Os dois épicos são símbolos de uma transformação que ocorreu pela interferência de religiões de tribos guerreiras caçadoras que invadiram o território grego aproximadamente no mesmo período em que a Odisseia e a Ilíada foram escritas, retratam o relacionamento de divindades masculinas e femininas. O resultado destes intercâmbios são o que nós recebemos como o panteão mítico da Grécia antiga, diferente do relacionamento entre o deus dos Hebreus e as deusas dos povos da mesopotâmia, sendo o relato de Josué e dos Juízes um paralelo contemporâneo das obras homéricas e uma espécie de negativo da integração entre os princípios masculino e feminino. Para o deus Hebreu as deusas são abominação e os povos que a seguem devem ser passados a fio de espada, e o porco que era um animal sagrado se torna um animal imundo, e toda a mitologia das deusas agrárias desaparece, a deusa foi silenciada.

A Odisseia representa a jornada solar pela integração com sua esposa lunar marcada pela destruição e renascimento. A cada encontro, Odisseu é destituído e frustrado em algum aspecto, sendo assim restaurado o relacionamento da consciência solar com o tempo e com os ciclos.
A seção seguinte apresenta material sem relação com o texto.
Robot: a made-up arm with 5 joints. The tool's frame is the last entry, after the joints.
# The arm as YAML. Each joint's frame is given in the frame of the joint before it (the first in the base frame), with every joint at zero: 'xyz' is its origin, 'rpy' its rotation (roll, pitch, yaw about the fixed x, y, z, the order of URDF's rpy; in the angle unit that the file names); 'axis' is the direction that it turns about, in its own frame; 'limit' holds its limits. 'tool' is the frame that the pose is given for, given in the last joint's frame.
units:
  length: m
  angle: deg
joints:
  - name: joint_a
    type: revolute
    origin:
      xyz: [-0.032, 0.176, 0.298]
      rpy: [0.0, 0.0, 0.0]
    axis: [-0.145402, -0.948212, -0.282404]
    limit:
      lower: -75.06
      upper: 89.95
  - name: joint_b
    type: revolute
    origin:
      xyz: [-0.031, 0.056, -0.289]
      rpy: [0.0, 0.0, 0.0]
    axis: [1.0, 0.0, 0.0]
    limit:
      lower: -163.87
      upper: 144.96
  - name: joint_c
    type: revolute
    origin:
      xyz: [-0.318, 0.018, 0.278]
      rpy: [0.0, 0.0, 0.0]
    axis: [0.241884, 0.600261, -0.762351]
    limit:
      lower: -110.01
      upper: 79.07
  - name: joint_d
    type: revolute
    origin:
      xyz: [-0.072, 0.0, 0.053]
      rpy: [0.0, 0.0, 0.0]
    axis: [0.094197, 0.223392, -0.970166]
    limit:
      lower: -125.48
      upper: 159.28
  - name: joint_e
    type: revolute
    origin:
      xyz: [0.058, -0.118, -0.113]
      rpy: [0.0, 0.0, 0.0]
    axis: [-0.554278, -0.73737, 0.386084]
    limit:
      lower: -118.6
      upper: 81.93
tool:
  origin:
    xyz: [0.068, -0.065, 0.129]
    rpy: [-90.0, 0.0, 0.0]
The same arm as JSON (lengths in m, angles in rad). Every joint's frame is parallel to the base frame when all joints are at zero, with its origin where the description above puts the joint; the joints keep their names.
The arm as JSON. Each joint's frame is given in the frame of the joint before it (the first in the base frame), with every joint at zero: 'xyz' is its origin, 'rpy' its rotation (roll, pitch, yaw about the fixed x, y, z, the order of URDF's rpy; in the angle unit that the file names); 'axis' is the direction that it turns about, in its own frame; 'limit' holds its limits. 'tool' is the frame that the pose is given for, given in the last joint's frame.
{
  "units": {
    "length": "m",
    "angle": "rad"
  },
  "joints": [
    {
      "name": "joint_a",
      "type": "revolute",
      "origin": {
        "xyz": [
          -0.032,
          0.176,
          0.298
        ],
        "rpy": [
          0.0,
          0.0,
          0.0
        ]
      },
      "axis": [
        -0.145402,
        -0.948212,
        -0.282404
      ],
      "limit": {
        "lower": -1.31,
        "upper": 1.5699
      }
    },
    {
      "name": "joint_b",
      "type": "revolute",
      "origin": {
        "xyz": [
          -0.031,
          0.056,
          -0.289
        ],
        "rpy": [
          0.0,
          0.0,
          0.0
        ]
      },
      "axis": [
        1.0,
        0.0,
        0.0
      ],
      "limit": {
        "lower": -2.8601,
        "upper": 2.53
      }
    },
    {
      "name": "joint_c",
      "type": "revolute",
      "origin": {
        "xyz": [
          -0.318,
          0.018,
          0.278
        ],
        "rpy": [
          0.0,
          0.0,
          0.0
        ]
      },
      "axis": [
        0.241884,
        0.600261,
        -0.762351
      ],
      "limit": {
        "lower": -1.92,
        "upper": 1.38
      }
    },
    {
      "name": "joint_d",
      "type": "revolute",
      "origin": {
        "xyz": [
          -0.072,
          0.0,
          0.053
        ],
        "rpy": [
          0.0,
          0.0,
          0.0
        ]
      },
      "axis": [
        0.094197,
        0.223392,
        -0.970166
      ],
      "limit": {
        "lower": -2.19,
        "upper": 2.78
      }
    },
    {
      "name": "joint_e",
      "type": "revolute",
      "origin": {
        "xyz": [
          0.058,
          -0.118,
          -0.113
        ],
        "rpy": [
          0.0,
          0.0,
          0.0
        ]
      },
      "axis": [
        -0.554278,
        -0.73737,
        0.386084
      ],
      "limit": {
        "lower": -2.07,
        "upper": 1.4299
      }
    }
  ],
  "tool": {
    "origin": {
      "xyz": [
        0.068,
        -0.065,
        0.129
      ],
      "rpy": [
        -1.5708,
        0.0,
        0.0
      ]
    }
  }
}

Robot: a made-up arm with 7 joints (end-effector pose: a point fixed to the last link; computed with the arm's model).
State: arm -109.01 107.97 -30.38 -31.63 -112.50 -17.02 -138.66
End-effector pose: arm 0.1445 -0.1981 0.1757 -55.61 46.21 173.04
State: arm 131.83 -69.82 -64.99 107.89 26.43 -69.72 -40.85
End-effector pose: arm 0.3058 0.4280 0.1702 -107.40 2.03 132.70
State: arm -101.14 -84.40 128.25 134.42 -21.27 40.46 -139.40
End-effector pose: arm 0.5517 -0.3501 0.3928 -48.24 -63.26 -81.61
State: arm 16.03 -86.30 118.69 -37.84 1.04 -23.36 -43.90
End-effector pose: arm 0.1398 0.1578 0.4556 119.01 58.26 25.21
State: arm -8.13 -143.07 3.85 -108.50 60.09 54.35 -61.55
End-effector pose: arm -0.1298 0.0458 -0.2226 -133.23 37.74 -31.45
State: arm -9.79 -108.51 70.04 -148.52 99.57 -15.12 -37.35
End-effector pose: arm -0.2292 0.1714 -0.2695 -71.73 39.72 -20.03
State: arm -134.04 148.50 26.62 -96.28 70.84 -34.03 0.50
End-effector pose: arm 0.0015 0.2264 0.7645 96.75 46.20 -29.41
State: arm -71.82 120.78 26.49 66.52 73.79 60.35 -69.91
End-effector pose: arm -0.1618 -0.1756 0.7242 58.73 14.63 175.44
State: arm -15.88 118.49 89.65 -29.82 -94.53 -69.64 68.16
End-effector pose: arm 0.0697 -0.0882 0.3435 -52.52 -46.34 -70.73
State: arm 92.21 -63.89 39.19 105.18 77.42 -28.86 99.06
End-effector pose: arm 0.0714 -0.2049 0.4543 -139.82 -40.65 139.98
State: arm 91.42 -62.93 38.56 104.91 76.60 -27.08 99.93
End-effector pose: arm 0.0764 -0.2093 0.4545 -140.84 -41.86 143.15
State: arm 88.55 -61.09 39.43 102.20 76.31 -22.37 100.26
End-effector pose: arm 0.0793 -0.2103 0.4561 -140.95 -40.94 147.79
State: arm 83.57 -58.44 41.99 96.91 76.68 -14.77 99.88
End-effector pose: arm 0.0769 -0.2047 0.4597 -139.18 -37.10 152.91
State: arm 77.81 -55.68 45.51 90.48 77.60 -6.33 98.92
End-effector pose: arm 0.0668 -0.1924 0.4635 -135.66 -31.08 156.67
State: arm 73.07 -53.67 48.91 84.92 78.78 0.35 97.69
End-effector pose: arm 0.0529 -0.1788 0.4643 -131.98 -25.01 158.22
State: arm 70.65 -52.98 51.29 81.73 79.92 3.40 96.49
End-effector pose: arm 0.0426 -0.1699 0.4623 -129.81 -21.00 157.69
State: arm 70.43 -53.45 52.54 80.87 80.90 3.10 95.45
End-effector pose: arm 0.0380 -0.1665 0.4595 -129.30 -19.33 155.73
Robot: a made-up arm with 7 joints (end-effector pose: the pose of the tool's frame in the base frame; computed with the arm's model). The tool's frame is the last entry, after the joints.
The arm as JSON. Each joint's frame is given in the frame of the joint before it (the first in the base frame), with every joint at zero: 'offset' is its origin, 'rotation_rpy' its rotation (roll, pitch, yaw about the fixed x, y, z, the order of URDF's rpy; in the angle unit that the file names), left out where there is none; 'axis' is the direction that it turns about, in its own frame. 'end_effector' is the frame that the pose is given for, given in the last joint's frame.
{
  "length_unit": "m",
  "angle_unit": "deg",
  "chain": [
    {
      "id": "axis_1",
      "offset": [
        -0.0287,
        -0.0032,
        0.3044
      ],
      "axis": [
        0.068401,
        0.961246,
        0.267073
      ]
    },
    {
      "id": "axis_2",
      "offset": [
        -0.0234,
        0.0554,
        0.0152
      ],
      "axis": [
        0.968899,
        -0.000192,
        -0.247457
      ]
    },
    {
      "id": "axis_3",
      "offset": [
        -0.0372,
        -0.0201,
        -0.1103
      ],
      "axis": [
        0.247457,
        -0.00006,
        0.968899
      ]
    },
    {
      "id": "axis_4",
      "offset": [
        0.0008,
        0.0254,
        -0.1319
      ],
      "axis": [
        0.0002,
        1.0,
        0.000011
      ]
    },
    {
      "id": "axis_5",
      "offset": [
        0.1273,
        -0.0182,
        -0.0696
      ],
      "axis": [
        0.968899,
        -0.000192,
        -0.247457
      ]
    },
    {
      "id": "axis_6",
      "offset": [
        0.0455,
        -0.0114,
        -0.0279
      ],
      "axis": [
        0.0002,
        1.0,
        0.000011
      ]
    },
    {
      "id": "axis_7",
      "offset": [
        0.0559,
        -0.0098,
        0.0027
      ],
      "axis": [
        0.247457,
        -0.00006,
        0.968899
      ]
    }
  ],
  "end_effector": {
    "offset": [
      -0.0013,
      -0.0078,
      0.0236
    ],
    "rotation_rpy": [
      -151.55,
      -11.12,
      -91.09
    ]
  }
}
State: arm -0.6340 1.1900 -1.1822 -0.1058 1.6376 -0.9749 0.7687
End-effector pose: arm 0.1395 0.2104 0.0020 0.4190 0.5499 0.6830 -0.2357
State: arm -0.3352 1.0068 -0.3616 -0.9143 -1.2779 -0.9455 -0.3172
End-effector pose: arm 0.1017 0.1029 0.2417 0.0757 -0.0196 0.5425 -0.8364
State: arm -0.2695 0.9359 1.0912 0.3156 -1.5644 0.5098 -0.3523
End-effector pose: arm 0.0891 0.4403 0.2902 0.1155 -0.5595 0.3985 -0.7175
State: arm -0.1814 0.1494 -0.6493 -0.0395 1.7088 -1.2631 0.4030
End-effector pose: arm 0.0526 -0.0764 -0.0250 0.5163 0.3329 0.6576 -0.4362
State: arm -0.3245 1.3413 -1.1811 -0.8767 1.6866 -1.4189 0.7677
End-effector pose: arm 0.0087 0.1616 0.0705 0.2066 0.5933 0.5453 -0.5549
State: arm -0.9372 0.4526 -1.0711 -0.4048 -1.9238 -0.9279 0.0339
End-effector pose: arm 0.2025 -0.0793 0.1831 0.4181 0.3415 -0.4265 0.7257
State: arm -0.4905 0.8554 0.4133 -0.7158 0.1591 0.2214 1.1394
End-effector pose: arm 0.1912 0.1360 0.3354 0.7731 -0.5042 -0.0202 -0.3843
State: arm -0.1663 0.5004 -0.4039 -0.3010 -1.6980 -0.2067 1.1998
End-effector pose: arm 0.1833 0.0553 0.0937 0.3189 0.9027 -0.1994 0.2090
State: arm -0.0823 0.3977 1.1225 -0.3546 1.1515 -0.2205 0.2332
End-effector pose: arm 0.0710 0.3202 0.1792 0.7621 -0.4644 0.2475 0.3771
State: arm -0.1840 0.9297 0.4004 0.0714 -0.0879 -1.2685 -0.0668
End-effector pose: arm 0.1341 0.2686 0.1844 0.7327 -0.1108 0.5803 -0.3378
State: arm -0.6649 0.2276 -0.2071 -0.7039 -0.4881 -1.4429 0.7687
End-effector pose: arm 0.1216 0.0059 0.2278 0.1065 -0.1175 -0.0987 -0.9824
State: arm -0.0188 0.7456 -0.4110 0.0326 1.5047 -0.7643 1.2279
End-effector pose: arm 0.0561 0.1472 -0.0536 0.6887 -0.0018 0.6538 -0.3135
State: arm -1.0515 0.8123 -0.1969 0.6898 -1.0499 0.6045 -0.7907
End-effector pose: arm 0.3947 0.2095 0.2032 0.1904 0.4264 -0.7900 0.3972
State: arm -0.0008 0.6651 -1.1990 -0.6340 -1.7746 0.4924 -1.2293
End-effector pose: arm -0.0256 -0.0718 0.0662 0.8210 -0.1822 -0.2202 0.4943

Todas essas idas e vindas manifestam um ritmo que respeita as peculiaridades do mundo feminino, que hoje infelizmente se encontra exilado nas sombras mais obscuras de nosso inconsciente.

A complexidade da Odisseia é algo que me espanta e me mostra como é difícil a integração do feminino, pois o que está em jogo não é uma mera adequação do sistema, não se trata de direitos ou de uma dignidade sócio-cultural, mas de uma mudança que implica o encontro com o ctônico, o abismo e a destruição. Estas figuras habitavam um imaginário de historias e imagens que orbitavam as divindades femininas, mas infelizmente o fio da narrativa se rompeu a muitas gerações. A pergunta que eu lanço é a seguinte: Quando a Deusa pisará novamente a realidade de nossas vidas?